Search code examples
python-3.xcomputational-geometrynearest-neighborlocality-sensitive-hashapproximate-nn-searching

LSH implementation in python 3 with Euclidean distance and seeing all neighbors in LSHForest


I am looking for an efficient implementation of LSH in python 3 that uses Euclidean distance.

There is the "in-python" LSHForest implementation, but it uses cosine distances.

Also, even using this implementation, I didn't find a way to see the content of each of the baskets, e.g., if using LSH for clustering - it only returns a certain number of approximate neighbors within a certain radius. But if I want to see all neighbors, I don't see how it can be done (I do not want to use an arbitrary radius of search and I am really not sure what is the meaning of a very large or infinite radius using this implementation).

Will appreciate any insight. Many thanks.


Solution

  • For software recommendations, please ask here: Software Recommendations.

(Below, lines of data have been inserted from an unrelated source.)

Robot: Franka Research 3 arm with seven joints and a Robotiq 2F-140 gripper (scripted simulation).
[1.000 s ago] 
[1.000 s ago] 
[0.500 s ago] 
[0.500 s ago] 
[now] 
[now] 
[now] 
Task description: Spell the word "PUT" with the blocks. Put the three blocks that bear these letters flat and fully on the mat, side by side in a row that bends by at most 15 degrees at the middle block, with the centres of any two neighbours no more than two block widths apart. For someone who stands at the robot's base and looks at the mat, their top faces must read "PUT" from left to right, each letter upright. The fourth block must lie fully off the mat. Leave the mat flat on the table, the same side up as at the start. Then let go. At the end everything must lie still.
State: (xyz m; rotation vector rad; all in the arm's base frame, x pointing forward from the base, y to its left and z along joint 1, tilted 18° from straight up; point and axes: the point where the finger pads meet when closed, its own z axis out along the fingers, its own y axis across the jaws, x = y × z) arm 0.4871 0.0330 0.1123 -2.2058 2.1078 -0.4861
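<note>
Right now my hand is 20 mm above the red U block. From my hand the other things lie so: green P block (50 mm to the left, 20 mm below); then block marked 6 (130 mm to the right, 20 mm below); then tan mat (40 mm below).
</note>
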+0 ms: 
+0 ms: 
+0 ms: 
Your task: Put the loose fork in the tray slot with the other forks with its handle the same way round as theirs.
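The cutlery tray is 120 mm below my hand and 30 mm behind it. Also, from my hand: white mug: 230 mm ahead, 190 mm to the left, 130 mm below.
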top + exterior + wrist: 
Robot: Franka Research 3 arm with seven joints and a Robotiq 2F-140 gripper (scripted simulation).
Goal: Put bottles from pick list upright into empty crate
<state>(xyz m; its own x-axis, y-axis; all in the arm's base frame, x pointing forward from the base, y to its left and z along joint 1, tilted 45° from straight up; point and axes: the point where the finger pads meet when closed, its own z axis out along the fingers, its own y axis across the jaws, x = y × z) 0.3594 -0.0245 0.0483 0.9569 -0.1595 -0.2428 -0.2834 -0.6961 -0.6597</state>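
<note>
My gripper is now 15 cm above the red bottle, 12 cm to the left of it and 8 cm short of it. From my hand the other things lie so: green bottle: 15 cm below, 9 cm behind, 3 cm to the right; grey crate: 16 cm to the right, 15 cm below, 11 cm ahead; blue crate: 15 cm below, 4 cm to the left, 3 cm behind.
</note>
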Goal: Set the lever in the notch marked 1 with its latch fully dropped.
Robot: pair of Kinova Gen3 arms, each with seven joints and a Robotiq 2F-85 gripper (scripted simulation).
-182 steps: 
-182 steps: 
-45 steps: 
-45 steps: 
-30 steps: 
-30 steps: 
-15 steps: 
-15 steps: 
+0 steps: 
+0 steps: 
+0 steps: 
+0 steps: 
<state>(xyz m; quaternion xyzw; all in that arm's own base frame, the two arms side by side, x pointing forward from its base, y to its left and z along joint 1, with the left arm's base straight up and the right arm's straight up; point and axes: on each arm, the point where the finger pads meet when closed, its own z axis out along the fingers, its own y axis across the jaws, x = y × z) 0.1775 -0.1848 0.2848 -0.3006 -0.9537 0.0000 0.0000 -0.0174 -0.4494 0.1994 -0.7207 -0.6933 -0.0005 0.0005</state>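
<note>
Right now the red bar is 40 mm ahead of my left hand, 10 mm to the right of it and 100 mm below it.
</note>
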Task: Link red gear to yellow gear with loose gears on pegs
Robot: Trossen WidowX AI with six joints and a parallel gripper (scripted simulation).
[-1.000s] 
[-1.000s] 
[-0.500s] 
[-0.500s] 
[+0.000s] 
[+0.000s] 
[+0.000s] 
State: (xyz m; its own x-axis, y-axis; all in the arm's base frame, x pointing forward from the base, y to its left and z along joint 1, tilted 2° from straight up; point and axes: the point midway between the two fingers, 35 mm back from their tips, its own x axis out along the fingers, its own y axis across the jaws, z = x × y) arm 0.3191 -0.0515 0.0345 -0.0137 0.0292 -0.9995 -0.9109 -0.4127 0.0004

    For how this works, first read my answer and then assume that you ask from the package (I haven't used it) a big k (k should be the number of Neighbors that the software returns), within a big radius r. That should return many neighbors, set k = N, where N is the number of the points in your dataset and you will get all the neighbors.

    If you want to see all the neighbors within a certain bucket, then you have to investigate how many points can a bucket contain and set k to that number.